Nazi German had concentration camps (Konzentrationslager) too, but possibly not what you think; they weren't for Jews when they started up in 1933, but active resisters of the regime, Communists and Socialists and trade union activists, and "deviant" communities like Jehovah's Witnesses and homosexuals. The first racial community to be targeted were the Roma people, though Jews and Serbs, Russians, and Poles followed after the SS took over the management in 1934-35, along with the disabled and the clergy (like Pastor Niemöller, who'd been silent, as he said, when they came for the trade unionists and the socialists and the Jews, but then they came for him in 1937 and kept him in Sachsenhausen and Dachau till the end of the war). These were terrible, brutal places, where many died, and worse after the beginning of the war in 1939 when they became labor camps, and only those who could work inhuman hours could survive.

But the camps we think of when we think of the Holocaust were Vernichtungslager, or "extermination camps" (I'd translate "annihilation camps"), set up mostly east of Germany after 1942 as places for pure killing, with a state-of-the-art technology of death, used not just for the annihilation of Jews but dedicated to that end, to the Endlösung, "final solution", of the "Jewish question". When you want to say there was something uniquely evil in the Nazi regime, that's what you're talking about, the fanatical dedication of it. It's the suppression of emotion, the German meticulousness of it, the way they were able to reduce it to an engineering problem that is so inexpressibly shocking. Not the concentration camps, which were, sadly, far from unprecedented, genocidal in their own right at times but in a sloppy, sentimental way.

I'm running through all this because of the crazed response to Representative Alexandria Ocasio-Córtez (D-NY) when she said that the United States is now running concentration camps on the Mexican border:

AOC is simply correct. They're not death camps, but they are concentration camps. Nobody is insulting the memory of the Holocaust victims except the WASP bitch goddess Cheney (like Meghan McCain before her, but worse, given her family connection with torture and other war crimes) assuming she's entitled to speak on behalf of the Jews.

Central American migrants up until 2017 used to melt into the general population under the "catch and release" policy that sent them to be cared for by relatives and friends, even in the unaccompanied-minors crisis of 2014, when the enormous numbers of kids arriving without parents broke the Obama administration's ability to handle it according to the principles laid down in the Flores Agreement for some months.

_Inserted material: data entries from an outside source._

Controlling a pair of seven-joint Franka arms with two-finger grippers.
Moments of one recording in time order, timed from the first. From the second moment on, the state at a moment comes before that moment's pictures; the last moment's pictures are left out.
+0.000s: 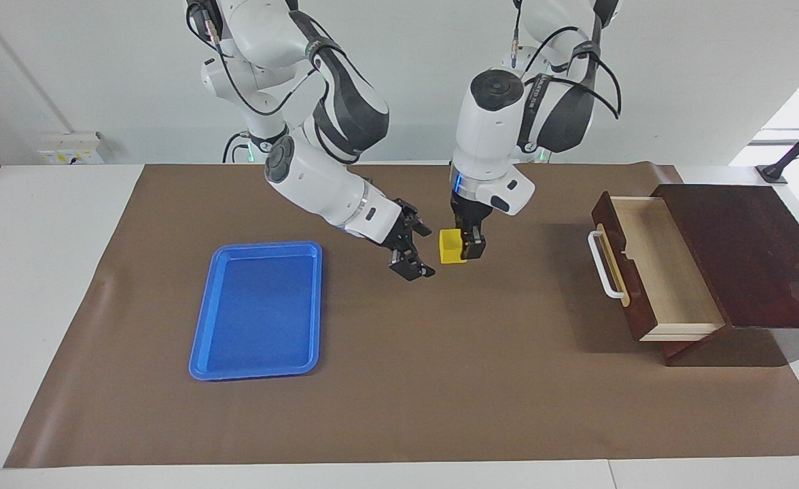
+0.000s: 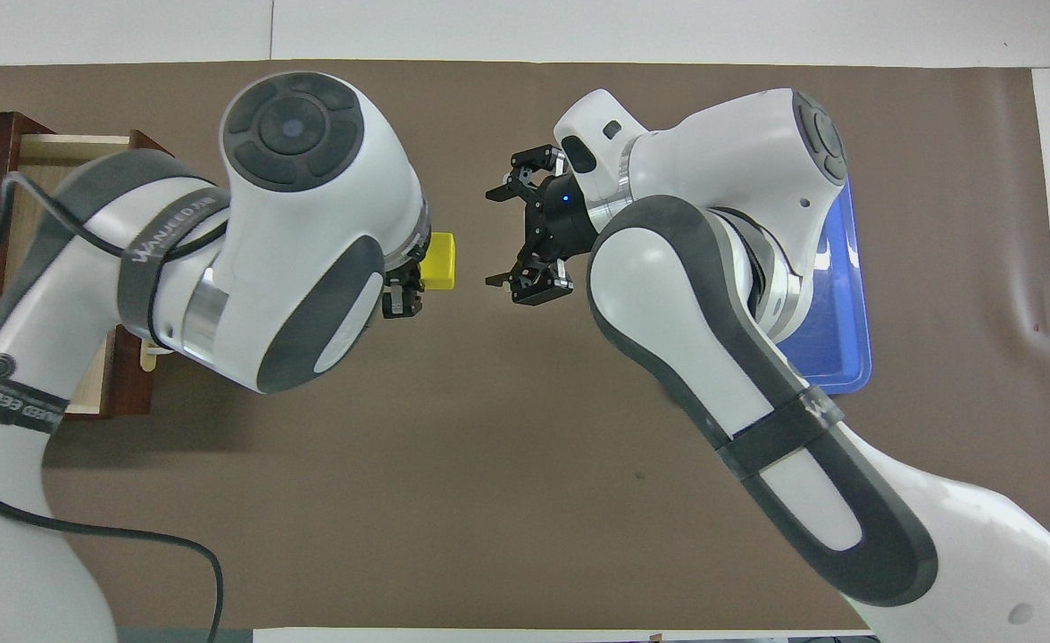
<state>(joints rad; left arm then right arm) -0.47 0.26 -0.05 -1.49 0.04 1.78 -2.09 0.39 0.38 0.03 -1.55 0.79 2.12 -1.48</state>
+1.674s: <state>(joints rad) 0.15 0.07 -0.05 -1.90 0.01 2.02 -1.29 0.00 0.02 0.02 -1.54 0.05 1.55 -0.37</state>
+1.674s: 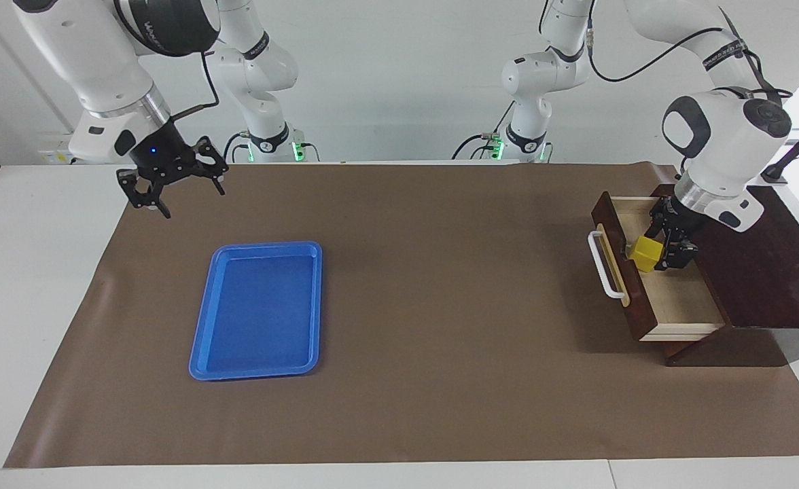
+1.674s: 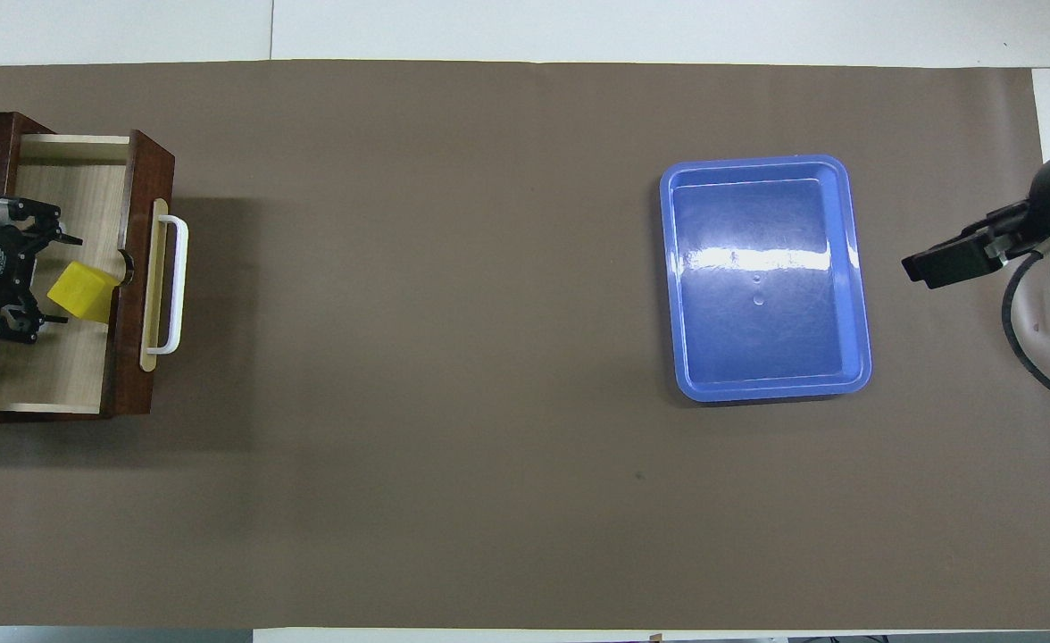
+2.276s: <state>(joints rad) -0.06 0.13 -0.08 -1.80 0.05 1.91 -1.51 -0.03 -0.05 0.02 -1.55 -0.03 1.38 0.02</state>
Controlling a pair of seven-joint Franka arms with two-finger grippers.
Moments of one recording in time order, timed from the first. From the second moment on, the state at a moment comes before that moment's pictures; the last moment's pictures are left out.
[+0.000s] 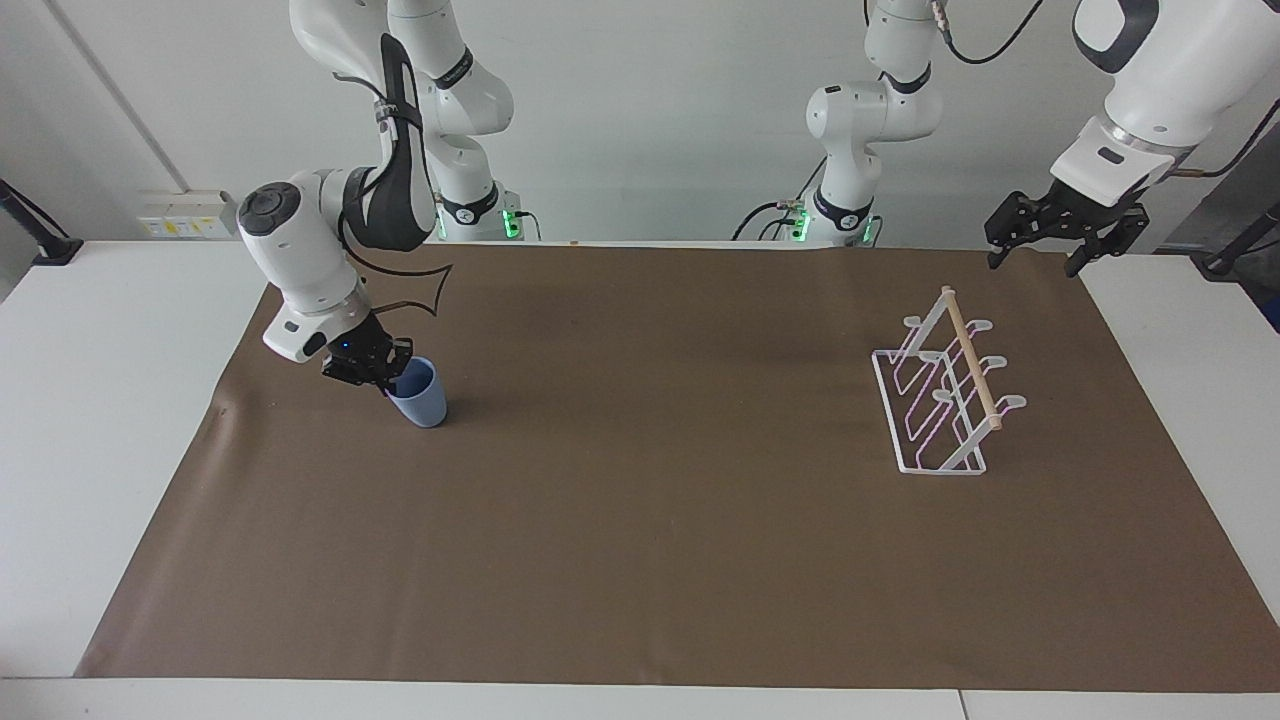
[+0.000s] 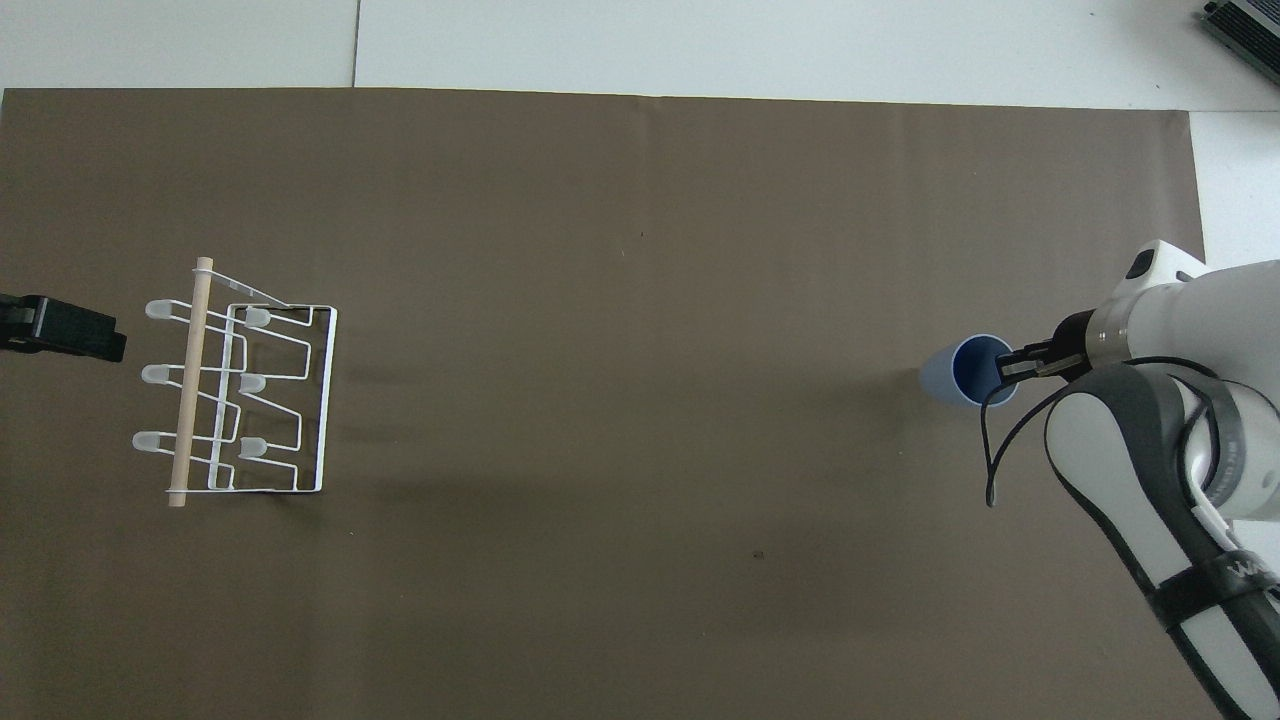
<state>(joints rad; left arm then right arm) 0.00 -0.04 -0.03 -1.59 0.00 1.53 0.10 -0.02 0.03 -0.04 -2.10 0.09 2.18 -0.36</state>
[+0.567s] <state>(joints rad) 0.00 -0.04 -0.03 -1.59 0.00 1.57 0.09 -0.02 -0.01 0.00 -1.94 0.57 1.98 -0.36</state>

The "released" migrants didn't in fact disappear into the population, as the Trumpists want you to believe (and may actually be happening in the incompetence of the current chaotic misrule); they almost always make their court dates, and the rate could easily be pushed close to 100% with the use of ankle-bracelet monitors.

But what the Trump administration is trying to do is concentrate them in a single location, with the purpose of "deterrence", as Sessions and the others have consistently explained, that is of showing people in Central America that in spite of US and international law on asylum, if you seek asylum in Trump's US the law will not apply and you will be punished. To keep them under constant surveillance, unable to work, study, have babies or choose not to have babies, friend separated from friend, sister from brother, child from parents, just pulled out of society and reduced to nothing but scrambling for food and shelter, and dreadful deprivation—if you haven't read this thread yet please do—

They aren't death camps, though people have started dying, kids first as you'd expect. They're not purposeful enough for that, or organized. That doesn't mean we shouldn't stop doing them. They're definitely bad enough to stop.